Up at the bar, Joe smiled at Shannon, who blushed and dimpled. He leaned closer to talk to her—probably interviewing her, Mab told herself—and Shannon leaned forward, too.

Well, who wouldn't lean closer to Joe? He was charming. And funny. And—

“Now me,” Skinny said loudly, “I'll take a good old kraut or slaw sauce, maybe a smear of mustard, nothing that gets in the way of the dog, if you know what I mean. You know what I think, Quentin? I think people just pile garbage on a good dog to be trendy.

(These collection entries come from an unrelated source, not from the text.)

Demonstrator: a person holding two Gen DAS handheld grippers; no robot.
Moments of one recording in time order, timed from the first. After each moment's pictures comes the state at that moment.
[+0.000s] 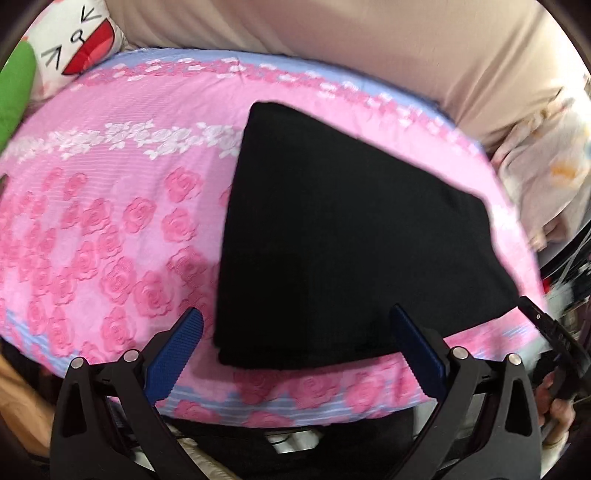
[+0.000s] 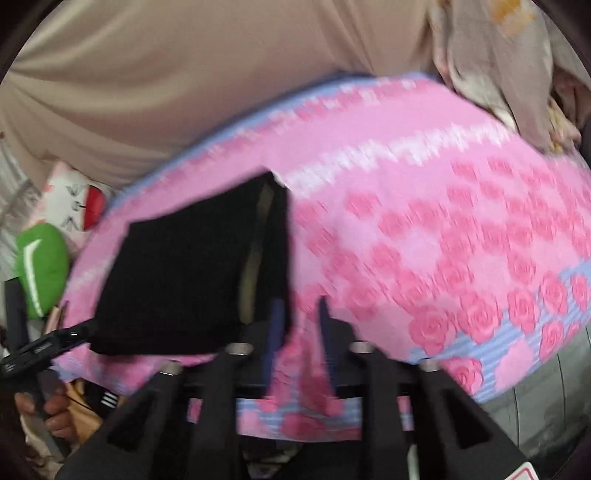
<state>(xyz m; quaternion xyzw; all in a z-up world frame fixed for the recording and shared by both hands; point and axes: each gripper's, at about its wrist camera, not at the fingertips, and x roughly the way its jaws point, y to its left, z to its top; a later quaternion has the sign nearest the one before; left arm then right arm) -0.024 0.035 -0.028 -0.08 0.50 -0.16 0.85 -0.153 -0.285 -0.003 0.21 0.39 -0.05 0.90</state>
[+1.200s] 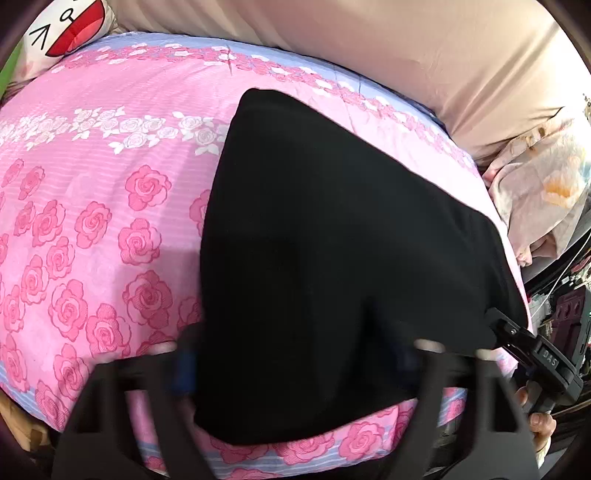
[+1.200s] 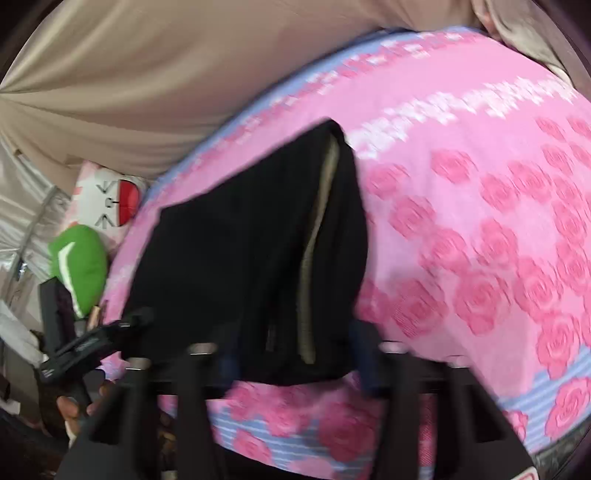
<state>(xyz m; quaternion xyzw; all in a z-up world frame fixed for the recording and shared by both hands) 0.005 0.025 -0.053 -0.11 0.51 -0.18 0.84 -0.106 -0.267 -0.049 0.29 0.42 0.04 0.86</state>
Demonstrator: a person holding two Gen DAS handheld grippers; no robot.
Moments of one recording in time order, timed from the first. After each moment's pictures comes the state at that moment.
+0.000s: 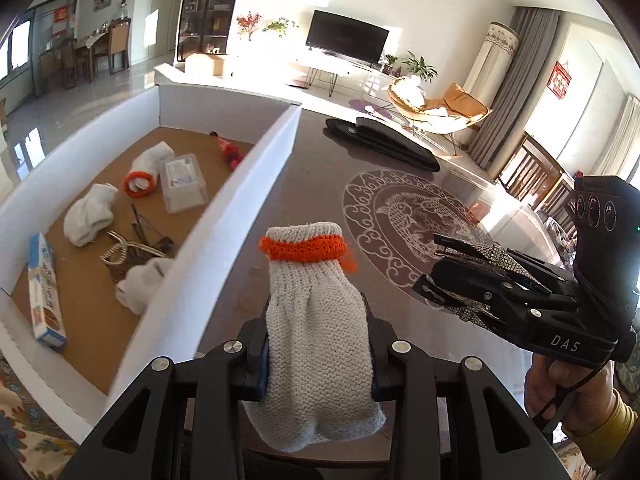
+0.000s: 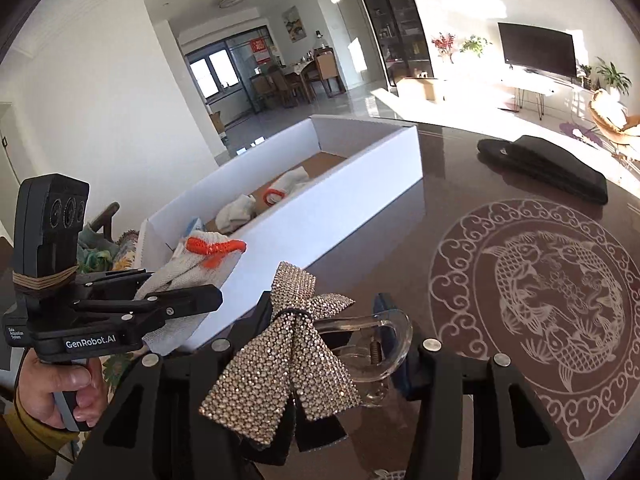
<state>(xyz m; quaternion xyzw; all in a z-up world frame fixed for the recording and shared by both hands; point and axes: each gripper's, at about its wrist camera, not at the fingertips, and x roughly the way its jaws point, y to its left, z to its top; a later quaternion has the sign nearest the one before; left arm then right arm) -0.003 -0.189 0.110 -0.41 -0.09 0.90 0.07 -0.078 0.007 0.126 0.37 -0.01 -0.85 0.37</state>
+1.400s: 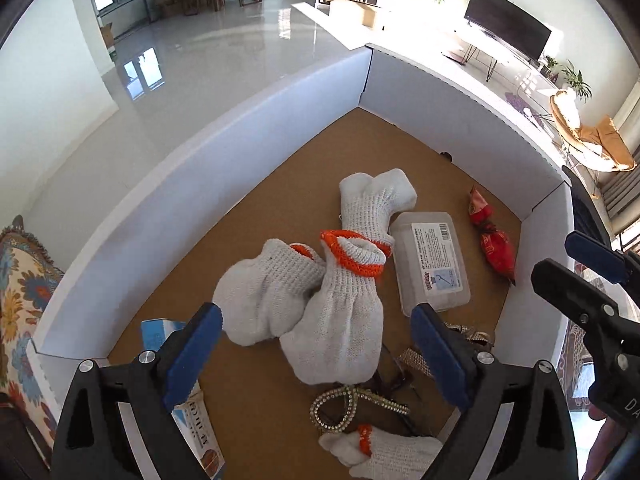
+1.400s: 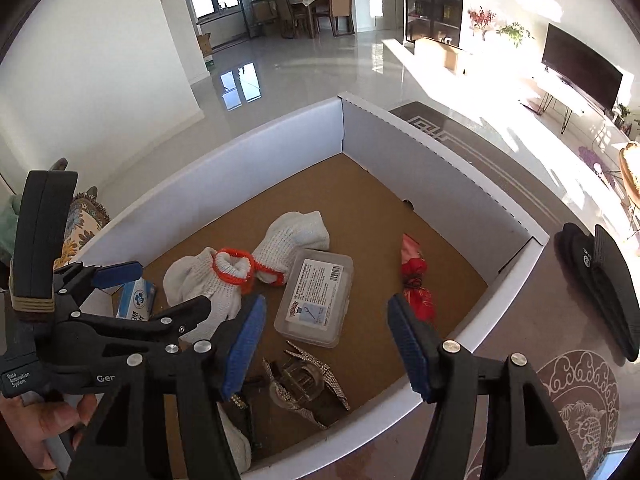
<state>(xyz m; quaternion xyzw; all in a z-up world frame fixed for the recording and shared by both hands) -0.155 -0.366 0.072 -0.52 -0.12 0.83 -0.17 -0.253 -0.225 0.129 0.45 0.13 -0.82 0.33</state>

That's what I think.”

Joe leaned in even more to whisper something in Shannon's ear, and Mab found herself annoyed with Skinny and his culinary opinions.

“Go with the classic,” he was saying now, “that's what I say. In fact, you give me a choice, I'll go with a brat and kraut in a bun, any day of the week. That's good enough for me.”

“Nathan's,” his friend Quentin said.

“Okay,” Skinny said.

Shut up
, Mab thought.

Joe laughed with Shannon and then headed back to the table, stopping by the jukebox to punch up “What Love Can Do.”

“So this is Cindy's favorite song,” he said as he put her third beer in front of her and sat down.

“John Hiatt is a park favorite,” Mab said, accepting another hot dog and forcing a smile. “He's on both park jukeboxes, the one at the Dream Cream and here.”

Joe listened to the song. “Nice. Happy.”

Mab listened to the jukebox. “I don't understand it.”

“What's not to understand?” Joe bit into his next hot dog.

“Well, the part about love paying for the pie. Why would one of the things that love can do be pay for their pie? I know it's a metaphor, but I don't get it. Or the part about love can make you lose somebody you thought was you. That makes no sense.”

“It means love changes everything,” Joe said. “One day you're alone and starving, and the next day you're having dessert.” He smiled at her again, that crooked, heart-lifting smile. “What do you want for dessert, Mab?”